# Series and sequence

1. Apr 23, 2005

### ILoveBaseball

$$An = \frac{5n}{12n+5}$$

For both of the following answer blanks, decide whether the given sequence or series is convergent or divergent. If convergent, enter the limit (for a sequence) or the sum (for a series). If divergent, enter INF if it diverges to infinity, MINF if it diverges to minus infinity, or DIV otherwise.

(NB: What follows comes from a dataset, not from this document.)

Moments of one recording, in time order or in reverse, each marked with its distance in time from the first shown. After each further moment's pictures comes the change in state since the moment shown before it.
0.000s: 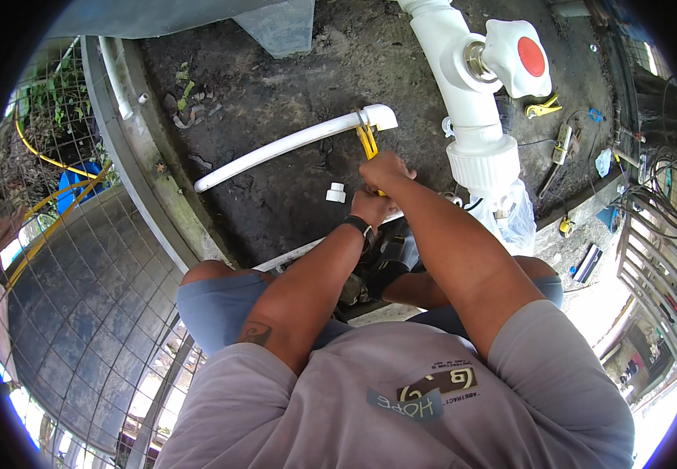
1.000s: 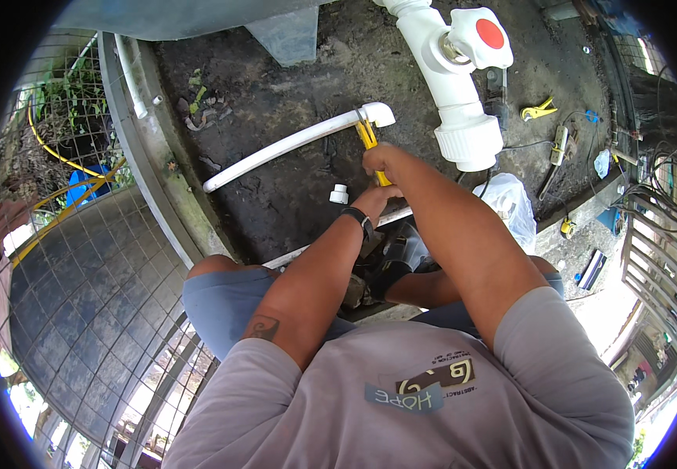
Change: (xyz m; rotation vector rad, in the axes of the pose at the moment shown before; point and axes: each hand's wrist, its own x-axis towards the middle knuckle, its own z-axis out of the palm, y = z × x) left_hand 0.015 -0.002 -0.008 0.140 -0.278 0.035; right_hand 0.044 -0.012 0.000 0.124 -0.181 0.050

a.) The series n=1 to infinity(i dont know how to make the 'sum of' sign)
(An) i'm having trouble with this one, there seems to be no 'common ratio', so does this mean it's divergent? $$A_1 = 5/17, A_2 = 10/29, A_3 = 15/41$$

b.) the squence $$A_n$$. well for this one as n-> infinity, the limit should be 5/12

2. Apr 23, 2005

### OlderDan

Your b) looks good and should tell you the answer to a) What is 5/12 + 5/12 + 5/12 + 5/12 + 5/12 + 5/12 + 5/12 + 5/12 + 5/12 + 5/12 + 5/12 + 5/12 + 5/12 + 5/12 + 5/12 + 5/12 + 5/12 + 5/12 + 5/12 + 5/12 + 5/12 + 5/12 + 5/12 + 5/12 + 5/12 + 5/12 + 5/12 + 5/12 + 5/12 +. . .

3. Apr 23, 2005

### James R

If

$$A_n = \frac{5n}{12n+5}$$

then

$$\lim_{n \rightarrow \infty} A_n = \lim_{n \rightarrow \infty} \frac{5}{12+5/n}$$
$$=\frac{5}{12+(\lim_{n \rightarrow \infty} 5/n)} = 5/12$$

4. Apr 23, 2005

### HallsofIvy

Staff Emeritus
Hint for a) In order for a series such as $\Sigma_1^{\infinity}A_n$ to converge, it is necessary that the sequence {An} converge to 0.